During ensuing discussion, SFIREG POM WC members noted that Steve Bradbury, Director, OPP, stated previously that EPA would develop guidance regarding supplemental label requirements and suggested checking on the status of that effort. Also raised was the possibility that discussions concerning web-distributed labeling may contain pertinent analysis, particularly regarding label expiration dates.

Other Topics

  • OECA Update: David Stangel, EPA Office of Enforcement and Compliance Assurance (OECA), reported on various OECA activities. He stated there is an EPA-wide effort to achieve greater compliance with fewer field inspectors (due to reduced resources) by relying on increased electronic reporting.
  • Soil Fumigation Mitigation Label Amendments Update: John Peckham, Minnesota Department of Agriculture, and John Leahy, EPA OPP Pesticide Re-evaluation Division (PRD), provided a brief update concerning product labels, training certification, and outreach programs.
  • PPDC Bee Label Language Workgroup: Brian Rowe, Michigan Department of Agriculture and Rural Development, provided a brief update on the workgroup’s efforts. Issues on which the workgroup is focusing include: development of appropriate label language to describe the period when a plant/crop is actively producing nectar and bees are foraging; and consideration of extended residual toxicity of pesticide residues on the treated crop.
  • Methomyl Issue Paper: SFIREG POM WC members conferred with Meredith Laws, Chief, EPA OPP Insecticide-Rodenticide Branch, regarding how to submit to EPA the near-final issue paper concerning the widespread off-label use of methomyl-containing products for non-target species. Most recently, POM WC had revised the paper based on direction from the full SFIREG to raise as one option reclassification of methomyl as restricted use but to defer the solution to EPA. Laws stated that she thought it would be better to submit the issue paper as a petition to reclassify as restricted use; she also urged that the submission include copies of all incident reports, investigative data, and other supporting documentation for inclusion in the docket. After discussion, POM WC members agreed to compile the data and confer with SFIREG and AAPCO regarding the petition.

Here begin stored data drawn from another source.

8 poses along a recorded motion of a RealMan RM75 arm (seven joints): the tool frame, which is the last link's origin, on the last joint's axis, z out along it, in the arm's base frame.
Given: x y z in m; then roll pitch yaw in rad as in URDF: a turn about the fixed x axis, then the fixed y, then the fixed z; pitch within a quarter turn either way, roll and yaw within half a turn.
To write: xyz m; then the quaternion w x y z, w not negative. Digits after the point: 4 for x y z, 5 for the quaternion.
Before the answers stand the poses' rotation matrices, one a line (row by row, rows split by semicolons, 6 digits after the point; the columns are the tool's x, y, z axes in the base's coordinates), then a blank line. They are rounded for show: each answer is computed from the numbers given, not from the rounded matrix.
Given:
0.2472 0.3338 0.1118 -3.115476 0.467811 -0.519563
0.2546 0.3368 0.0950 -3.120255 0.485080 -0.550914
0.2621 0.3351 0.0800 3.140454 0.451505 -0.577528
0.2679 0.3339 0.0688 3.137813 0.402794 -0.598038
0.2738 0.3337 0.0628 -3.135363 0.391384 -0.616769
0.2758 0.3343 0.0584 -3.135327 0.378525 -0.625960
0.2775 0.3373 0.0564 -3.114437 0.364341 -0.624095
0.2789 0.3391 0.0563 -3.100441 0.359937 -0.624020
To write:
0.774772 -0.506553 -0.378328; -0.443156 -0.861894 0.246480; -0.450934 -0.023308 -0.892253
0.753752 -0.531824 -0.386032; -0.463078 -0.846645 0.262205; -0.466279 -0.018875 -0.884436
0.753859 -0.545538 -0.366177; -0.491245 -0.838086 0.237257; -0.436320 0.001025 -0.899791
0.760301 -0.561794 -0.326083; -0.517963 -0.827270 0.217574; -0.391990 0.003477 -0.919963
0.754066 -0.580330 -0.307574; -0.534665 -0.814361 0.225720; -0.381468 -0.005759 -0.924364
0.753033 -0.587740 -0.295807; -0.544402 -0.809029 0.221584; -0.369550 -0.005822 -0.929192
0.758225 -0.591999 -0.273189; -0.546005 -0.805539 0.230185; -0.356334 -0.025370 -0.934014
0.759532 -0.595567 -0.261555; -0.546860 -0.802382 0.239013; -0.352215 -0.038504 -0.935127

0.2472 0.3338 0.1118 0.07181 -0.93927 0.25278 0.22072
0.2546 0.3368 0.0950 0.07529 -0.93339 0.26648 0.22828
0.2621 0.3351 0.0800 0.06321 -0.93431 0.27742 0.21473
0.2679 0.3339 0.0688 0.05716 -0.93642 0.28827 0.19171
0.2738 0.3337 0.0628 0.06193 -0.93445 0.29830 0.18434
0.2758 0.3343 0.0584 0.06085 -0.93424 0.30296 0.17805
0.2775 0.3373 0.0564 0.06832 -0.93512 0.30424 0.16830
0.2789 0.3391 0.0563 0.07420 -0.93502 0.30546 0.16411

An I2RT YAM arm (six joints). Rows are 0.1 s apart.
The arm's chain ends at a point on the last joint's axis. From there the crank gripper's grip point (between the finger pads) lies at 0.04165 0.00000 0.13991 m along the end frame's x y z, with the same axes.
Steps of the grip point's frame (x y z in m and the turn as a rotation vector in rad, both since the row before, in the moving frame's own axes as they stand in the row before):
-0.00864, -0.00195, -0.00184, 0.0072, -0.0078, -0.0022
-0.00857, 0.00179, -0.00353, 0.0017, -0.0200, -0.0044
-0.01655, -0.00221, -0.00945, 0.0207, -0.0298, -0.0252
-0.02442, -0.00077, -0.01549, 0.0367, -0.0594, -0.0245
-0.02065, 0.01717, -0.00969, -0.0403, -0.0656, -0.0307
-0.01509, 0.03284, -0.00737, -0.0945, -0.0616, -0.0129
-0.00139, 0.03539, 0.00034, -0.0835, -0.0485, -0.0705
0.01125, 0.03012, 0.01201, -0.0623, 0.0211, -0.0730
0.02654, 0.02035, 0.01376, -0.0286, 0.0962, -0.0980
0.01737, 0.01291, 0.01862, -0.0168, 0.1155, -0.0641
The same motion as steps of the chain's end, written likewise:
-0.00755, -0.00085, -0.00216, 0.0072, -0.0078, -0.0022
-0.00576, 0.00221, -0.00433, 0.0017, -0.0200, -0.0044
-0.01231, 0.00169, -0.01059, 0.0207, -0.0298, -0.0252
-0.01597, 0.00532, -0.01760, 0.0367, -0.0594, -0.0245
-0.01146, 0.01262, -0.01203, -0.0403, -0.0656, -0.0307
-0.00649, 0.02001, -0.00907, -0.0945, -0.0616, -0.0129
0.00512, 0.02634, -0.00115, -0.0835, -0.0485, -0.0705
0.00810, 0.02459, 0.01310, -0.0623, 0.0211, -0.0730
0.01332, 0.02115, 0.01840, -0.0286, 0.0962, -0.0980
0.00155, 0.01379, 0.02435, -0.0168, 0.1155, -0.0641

  • Insect Repellency Mark — Section 25(b) Discussion: Rose Kyprianou, EPA OPP FEAD, provided an update on development of a voluntary program for registrants of skin-applied insect repellent products to adopt an EPA-developed graphic to provide standardized information about how long the product repels designated pests (ticks and/or mosquitoes). Kyprianou stated that EPA is working on program guidance, which EPA intends to share with SFIREG POM later this fall. Kyprianou specifically solicited SFIREG POM WC comment on EPA’s consideration of allowing FIFRA Section 25(b) products, which are exempt from registration, to use the graphic if the producers submit applications to do so accompanied by the requisite efficacy data. Comments generally were lukewarm on the idea and focused on whether EPA would review the exempt products seeking this approval to confirm compliance with the FIFRA Section 25(b) requirements, including composition and labeling.
  • Grant Guidance Workgroups Updates: Giguere reported that one workgroup completed its review of the current grant guidance form and proposed revisions to EPA to improve communication between EPA and the states regarding priorities and resources. Mary Francis Lowe, FEAD, discussed the new FOCAS grant guidance intended for use by EPA and the states; the states provided comments concerning expansion of the FOCAS guidance to include several additional topics.
  • Closed Session: Most of the second day of the meeting was a non-public session concerning the formalization of a “reverse SLITS process.” Currently, SLITS, or the State Label Issues Tracking System, is a tool that enables a State Lead Agency to send a product label-specific question directly to the right EPA PM.